The primary version of social learning theory in criminology is that of Ronald Akers and the
description that follows draws heavily on his work. Akers's theory, in turn, represents an elaboration
of Edwin Sutherland's differential association theory.
Three mechanisms by which individuals learn to engage in crime
1. Differential reinforcement of crime.
Individuals may teach others to engage in crime through the reinforcements and punishments
they provide for behavior.
What are the instances wherein crime is more likely to occur?
(a) is frequently reinforced and infrequently punished;
(b) results in large amounts of reinforcement (eg.. a lot of money, social approval, or pleasure and
little punishment; and (c) is more likely to be reinforced than alternative behaviors.
Positive vs. Negative Reinforcement
a. Positive Reinforcement
The behavior results in something good-some positive consequence like money, the
pleasurable feelings associated with drug use, attention from parents, approval from friends,
or an increase in social status.
b. Negative Reinforcement
The behavior results in the removal of something bad-a punisher is removed or
avoided.
Example: Suppose one's friends have been calling her a coward because she refuses
to use drugs with them. The individual eventually takes drugs with them, after which time
they stop calling her a coward. The individual's drug use has been negatively reinforced.
2. Beliefs favorable to crime.
Other individuals may not only reinforce our crime, they may also teach us beliefs favorable
to crime. Most individuals, of course, are taught that crime is bad or wrong. They eventually accept
or "internalize" this belief, and they are less likely to engage in crime as a result. Some individuals,
however, learn beliefs that are favorable to crime and they are more likely to engage in crime as a
result.
Three categories of beliefs favoring crime.
1. Some people generally approve of certain minor forms of crime, like certain forms of
consensual sexual behavior, gambling, "soft" drug use, and for adolescents-alcohol use,
truancy, and curfew violation.
2. Some people conditionally approve of or justify certain forms of crime, including some
serious crimes. They believe that crime is generally wrong, but that some criminal acts are
justifiable or even desirable in certain conditions.

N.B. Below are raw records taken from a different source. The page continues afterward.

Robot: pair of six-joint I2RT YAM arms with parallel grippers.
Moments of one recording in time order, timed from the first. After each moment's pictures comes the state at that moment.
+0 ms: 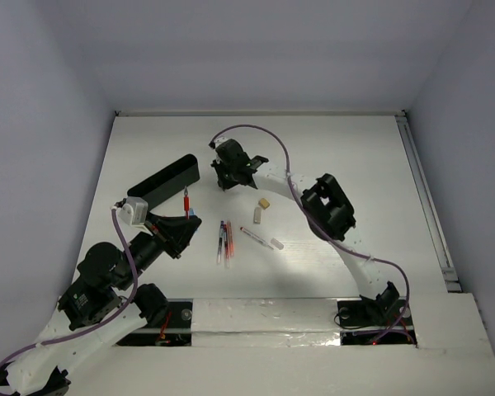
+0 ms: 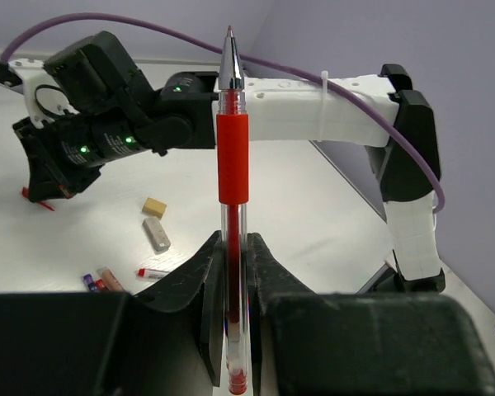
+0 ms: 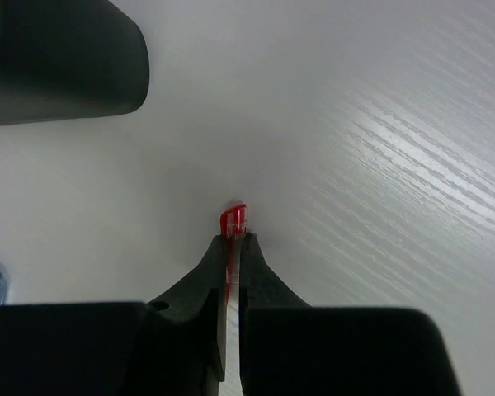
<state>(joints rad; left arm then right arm) -0.84 0.23 0.68 -0.39 -0.13 -0.45 0.79 2.46 2.06 -0.40 0.05 0.21</state>
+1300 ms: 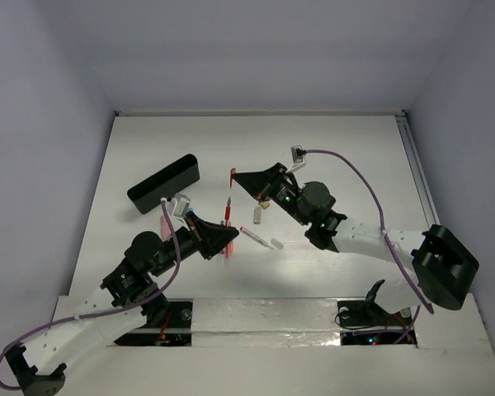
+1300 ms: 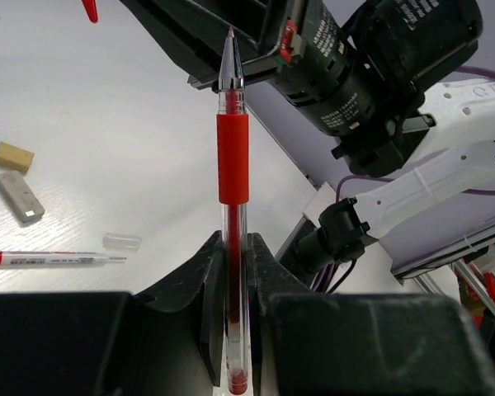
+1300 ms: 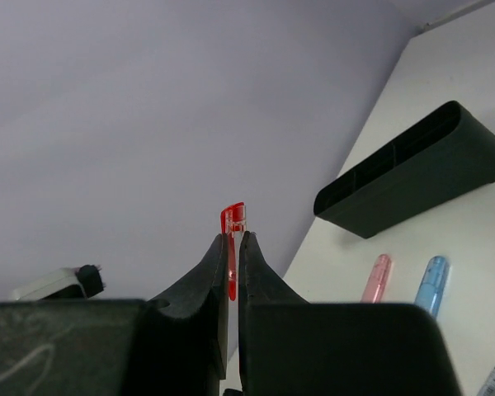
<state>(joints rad) -0.84 0.38 0.40 0.02 0.14 -0.69 0.89 1.40 0.79 0.83 0.08 1.01</state>
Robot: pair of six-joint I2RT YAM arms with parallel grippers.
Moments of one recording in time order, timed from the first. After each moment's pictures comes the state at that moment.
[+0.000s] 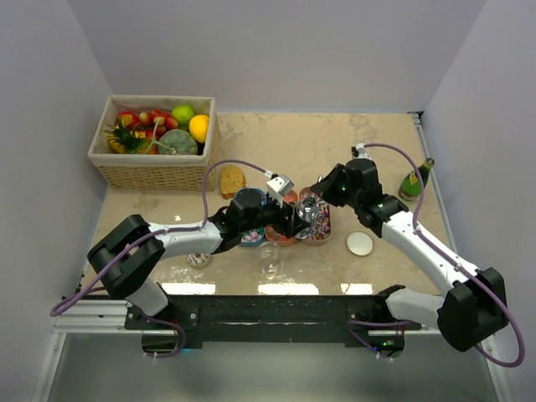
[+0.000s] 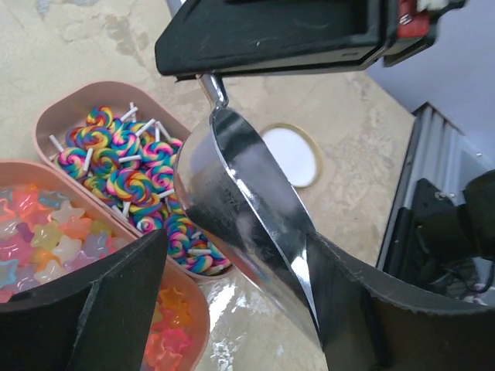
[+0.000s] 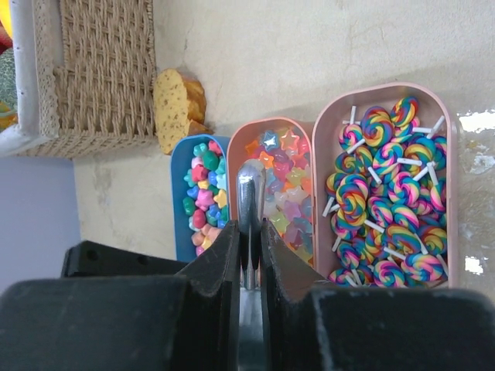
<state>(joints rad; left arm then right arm) -0.86 1.57 0.73 0.61 0.27 -0.38 0.44 1.18 0.85 -0.22 -0.01 0.85</state>
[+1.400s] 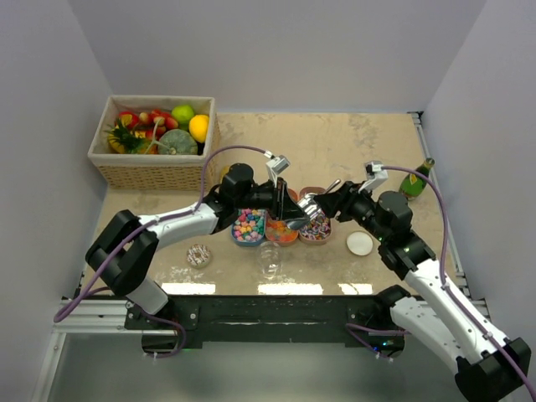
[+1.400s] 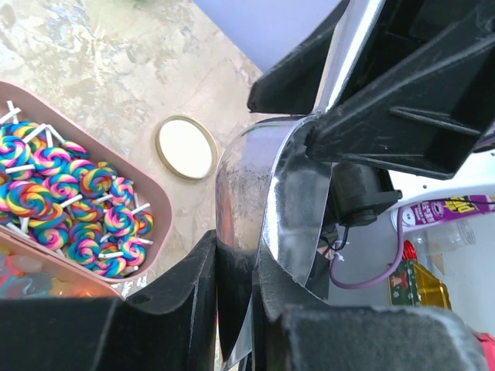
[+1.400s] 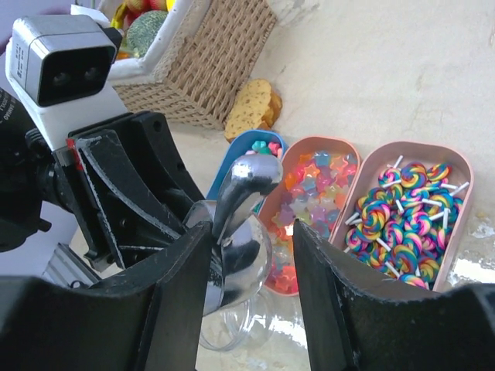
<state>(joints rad) -0.72 1.59 0.90 0.46 0.71 -0.59 0.45 0.73 0.60 -0.06 -0.16 0.58</state>
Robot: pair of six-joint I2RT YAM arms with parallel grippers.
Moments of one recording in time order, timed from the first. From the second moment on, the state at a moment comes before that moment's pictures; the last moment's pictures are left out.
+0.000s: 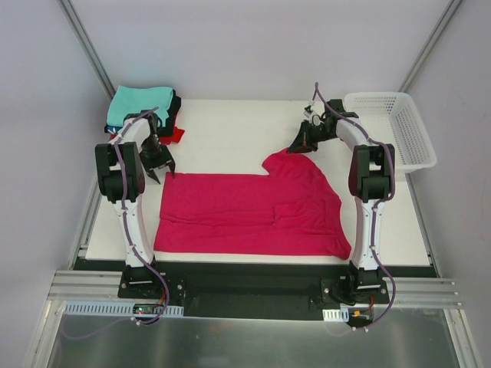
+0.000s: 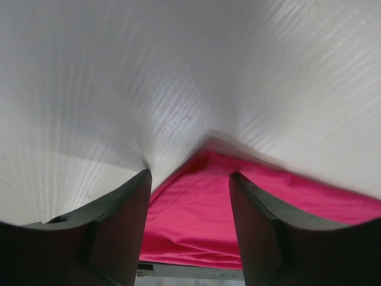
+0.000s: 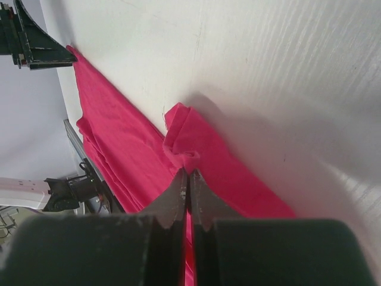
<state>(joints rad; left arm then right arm) 0.09 2.21 1.76 -1.14 0.08 -0.42 0.11 2.35 1.94 -0.76 -0.87 0.20</state>
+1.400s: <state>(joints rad) 0.08 2.24 1.81 -1.07 0.12 -0.46 0.12 2.33 1.92 -0.79 -0.87 0.17</state>
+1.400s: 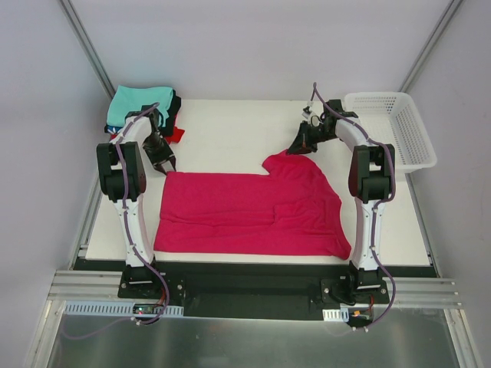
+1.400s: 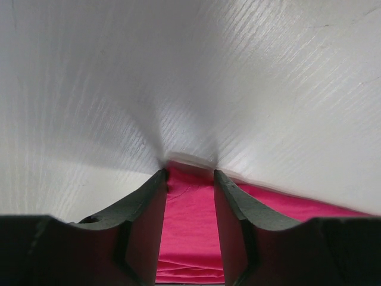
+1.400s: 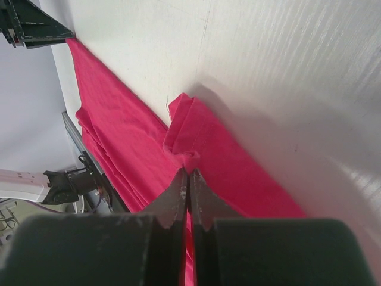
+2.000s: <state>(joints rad) 0.08 2.23 1.78 -1.07 0.12 -0.47 0.12 2.30 1.92 -0.80 -0.84 0.17</state>
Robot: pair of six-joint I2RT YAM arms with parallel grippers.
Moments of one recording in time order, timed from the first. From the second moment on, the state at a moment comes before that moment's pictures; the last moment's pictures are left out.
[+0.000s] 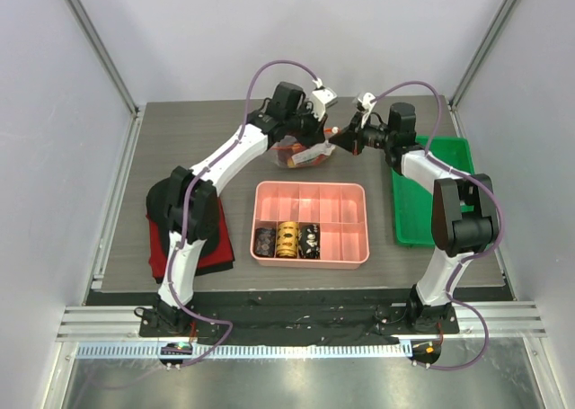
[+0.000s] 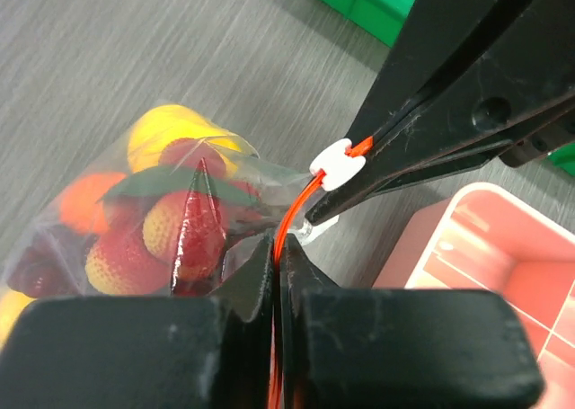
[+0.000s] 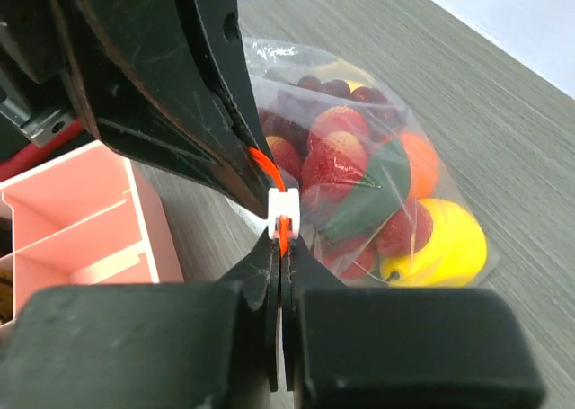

Example: Fighting is generally wrong, but that it is justified if you have been insulted or
provoked in some way.
3. Some people hold certain general values that are conducive to crime. These values do not
explicitly approve of or justify crime, but they make crime appear a more attractive
alternative than would otherwise be the case.
3. The imitation of criminal models.
Behavior is not only a function of beliefs and the reinforcements and punishments individuals
receive, but also of the behavior of those around them. Individuals often imitate or model the
behavior of others-especially when they like or respect these others and have reason to believe that
imitating their behavior will result in reinforcement.
Example: Individuals are more likely to imitate others' behavior if they observe them receive
reinforcement for their acts.
3. Environmental Criminology
Environmental criminology is the study of crime, criminality, and victimization as they
relate, first, to particular places, and secondly, to the way that individuals and organizations shape
their activities spatially, and in so doing are in turn influenced by place-based or spatial factors.
Further it is a positivist theory that suggests crime is influenced, if not caused, by a person's spatial
environment which include space (geography), time, law, offender, and target or victim.